▸ **Goal of the exercise**
Repeat every line of the data exactly, but not the pictures.

:: Source material

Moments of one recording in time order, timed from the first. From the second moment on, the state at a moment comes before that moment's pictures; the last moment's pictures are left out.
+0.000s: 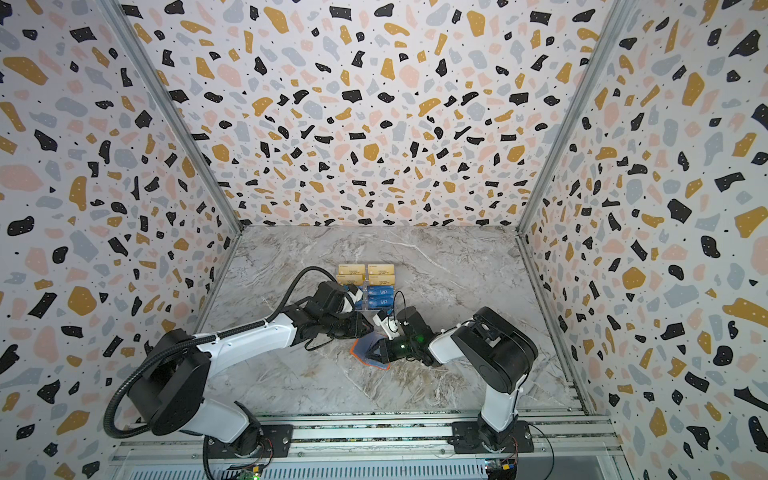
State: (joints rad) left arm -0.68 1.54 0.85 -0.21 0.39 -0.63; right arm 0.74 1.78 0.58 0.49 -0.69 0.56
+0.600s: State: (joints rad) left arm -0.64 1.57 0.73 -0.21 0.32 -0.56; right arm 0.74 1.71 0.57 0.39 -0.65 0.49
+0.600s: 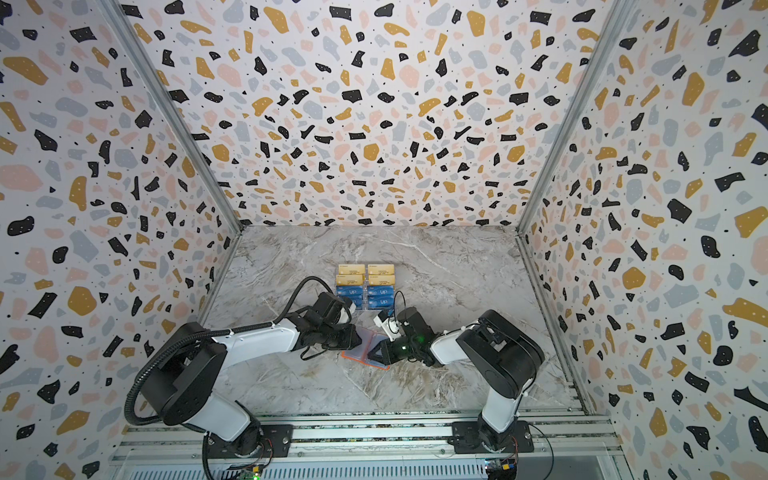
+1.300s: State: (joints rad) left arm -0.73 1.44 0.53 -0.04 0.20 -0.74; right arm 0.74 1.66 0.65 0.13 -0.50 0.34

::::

▸ **Written answer**
Moments of one recording in time order, timed from the first. From the second moment on, the state at a moment comes before that moment's pictures; the last moment's pictures are left out.
+0.000s: 
State: (joints rad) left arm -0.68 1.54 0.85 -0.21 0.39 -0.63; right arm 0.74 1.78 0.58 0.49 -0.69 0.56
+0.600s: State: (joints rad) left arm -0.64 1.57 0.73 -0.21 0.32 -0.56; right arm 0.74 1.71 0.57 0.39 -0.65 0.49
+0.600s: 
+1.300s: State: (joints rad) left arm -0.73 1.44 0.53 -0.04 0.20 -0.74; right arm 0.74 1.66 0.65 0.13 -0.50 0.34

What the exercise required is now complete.